ACTION ITEM:
Lines in which "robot" appears should be pulled from the data below.

DATA FOR THIS TASK:

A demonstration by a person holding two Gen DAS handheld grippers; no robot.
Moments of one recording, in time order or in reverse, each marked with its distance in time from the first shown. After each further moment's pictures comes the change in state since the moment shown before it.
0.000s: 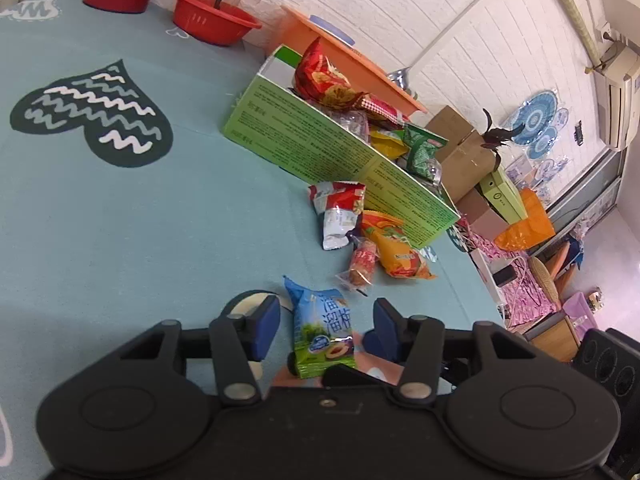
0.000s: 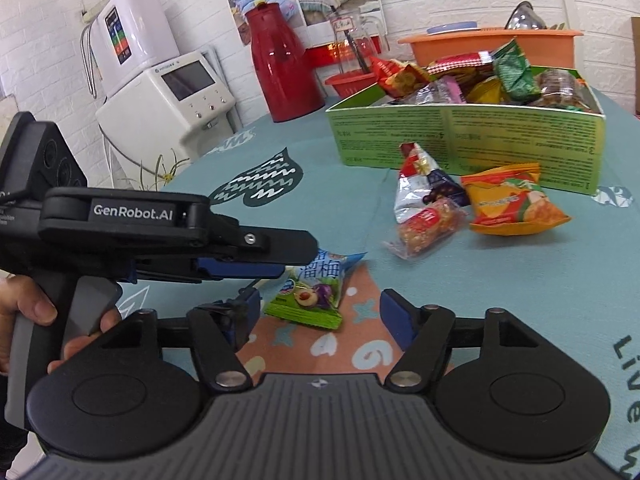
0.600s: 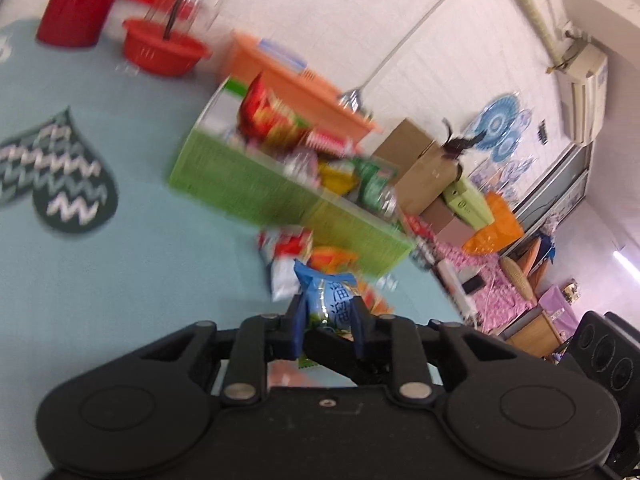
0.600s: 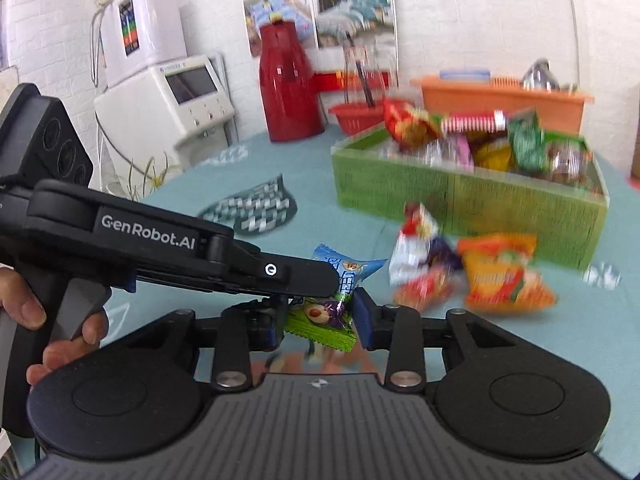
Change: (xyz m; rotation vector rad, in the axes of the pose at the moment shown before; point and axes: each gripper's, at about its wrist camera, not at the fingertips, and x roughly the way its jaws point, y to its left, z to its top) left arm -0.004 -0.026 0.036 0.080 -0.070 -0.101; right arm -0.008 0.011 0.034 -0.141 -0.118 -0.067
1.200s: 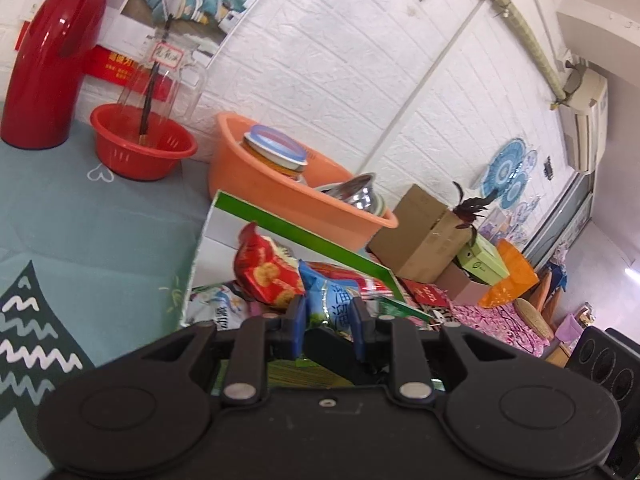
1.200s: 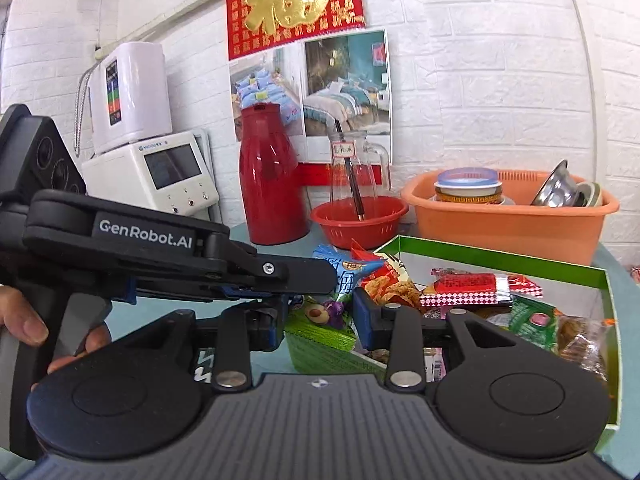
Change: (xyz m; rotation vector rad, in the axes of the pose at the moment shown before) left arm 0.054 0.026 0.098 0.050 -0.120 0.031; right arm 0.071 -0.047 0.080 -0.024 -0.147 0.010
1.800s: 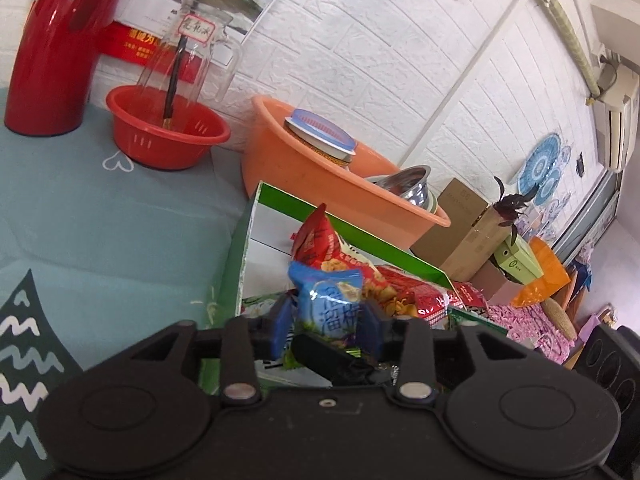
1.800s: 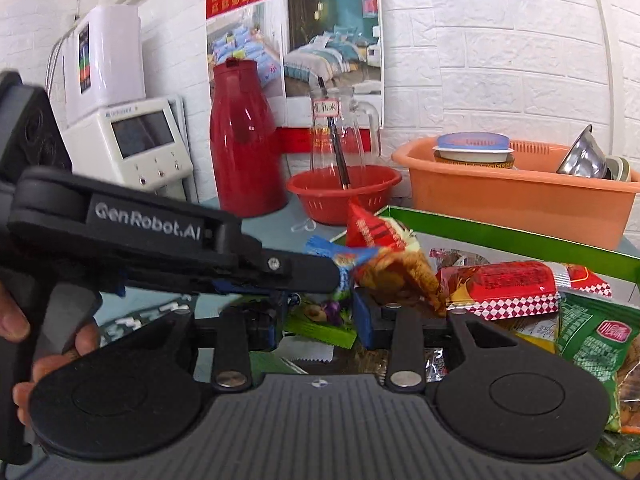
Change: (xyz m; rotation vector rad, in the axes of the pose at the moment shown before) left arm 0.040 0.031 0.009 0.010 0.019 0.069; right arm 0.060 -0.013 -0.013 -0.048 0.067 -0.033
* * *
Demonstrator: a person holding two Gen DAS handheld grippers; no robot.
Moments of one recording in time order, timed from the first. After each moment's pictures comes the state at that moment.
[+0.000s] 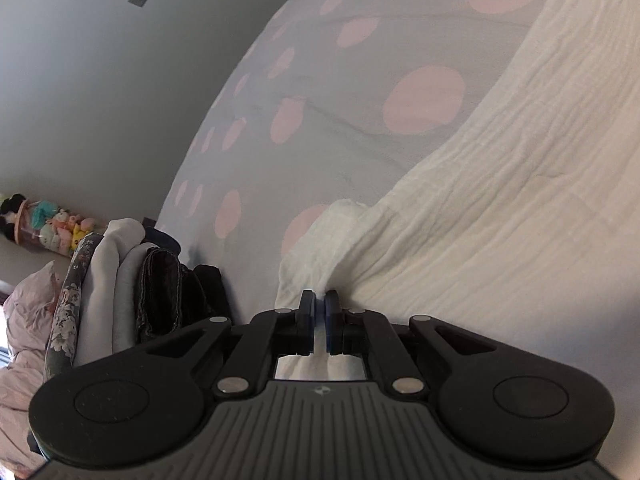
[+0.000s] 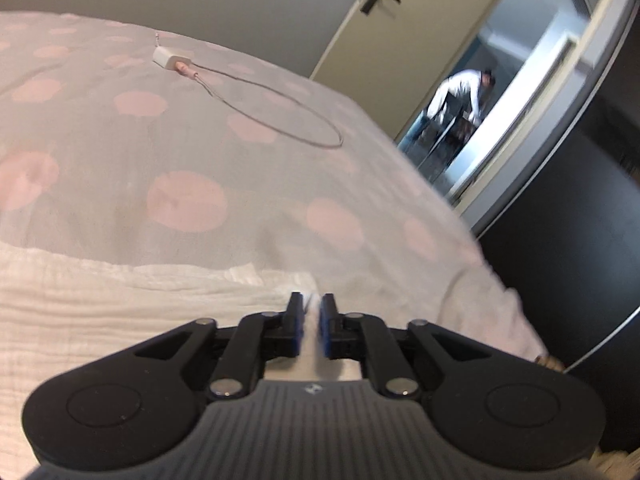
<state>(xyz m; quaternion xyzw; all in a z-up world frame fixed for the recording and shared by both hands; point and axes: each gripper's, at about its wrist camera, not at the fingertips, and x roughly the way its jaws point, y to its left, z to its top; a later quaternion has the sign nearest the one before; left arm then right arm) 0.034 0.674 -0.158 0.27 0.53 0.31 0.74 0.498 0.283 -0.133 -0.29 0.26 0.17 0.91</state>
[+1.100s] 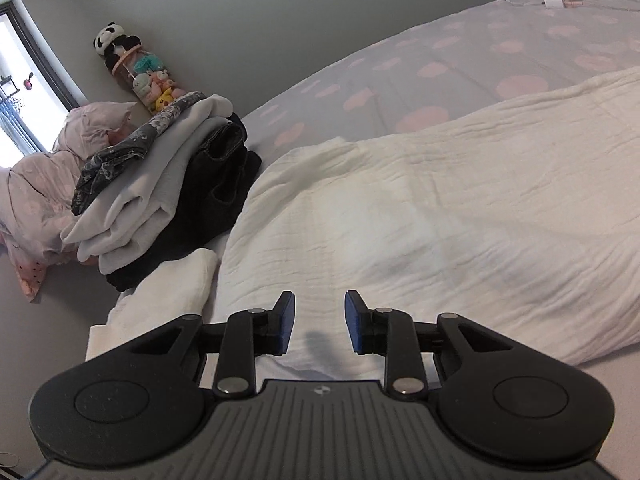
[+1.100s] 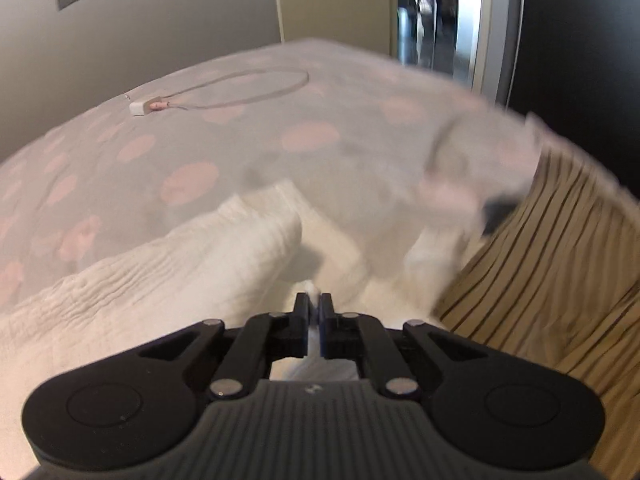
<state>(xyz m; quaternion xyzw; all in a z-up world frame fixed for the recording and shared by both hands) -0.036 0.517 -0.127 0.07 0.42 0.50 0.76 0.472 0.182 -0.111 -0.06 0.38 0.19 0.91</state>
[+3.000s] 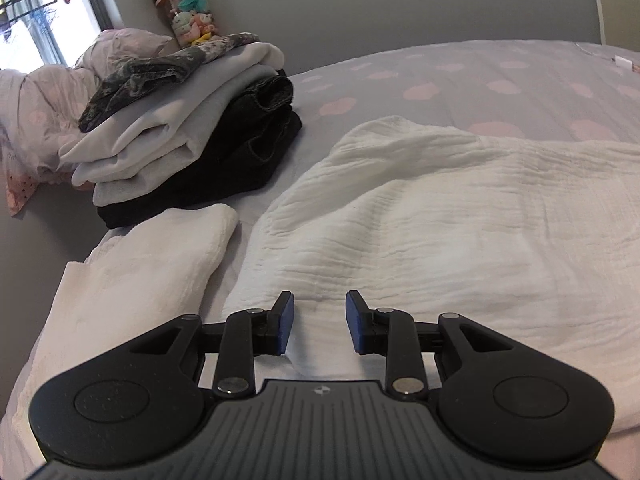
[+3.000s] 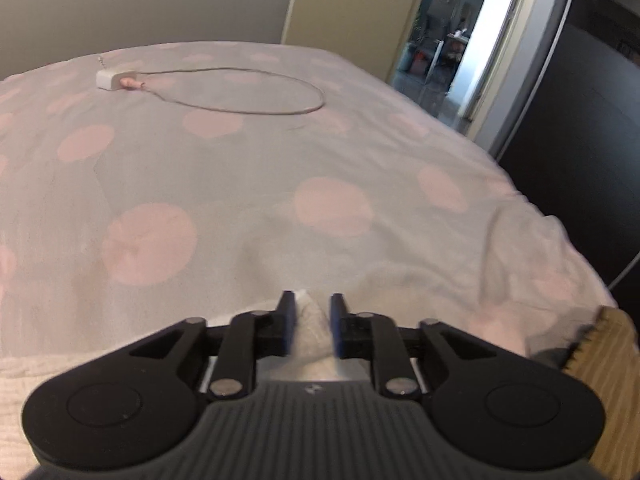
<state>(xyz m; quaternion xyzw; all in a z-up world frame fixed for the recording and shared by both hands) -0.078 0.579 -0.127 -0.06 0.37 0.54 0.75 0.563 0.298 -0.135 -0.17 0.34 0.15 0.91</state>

ANSWER TO THE PROBLEM:
A demonstration by a person holding two Gen DAS handheld grippers; no robot.
Demonstrator: a person holding two Gen DAS handheld grippers; no robot.

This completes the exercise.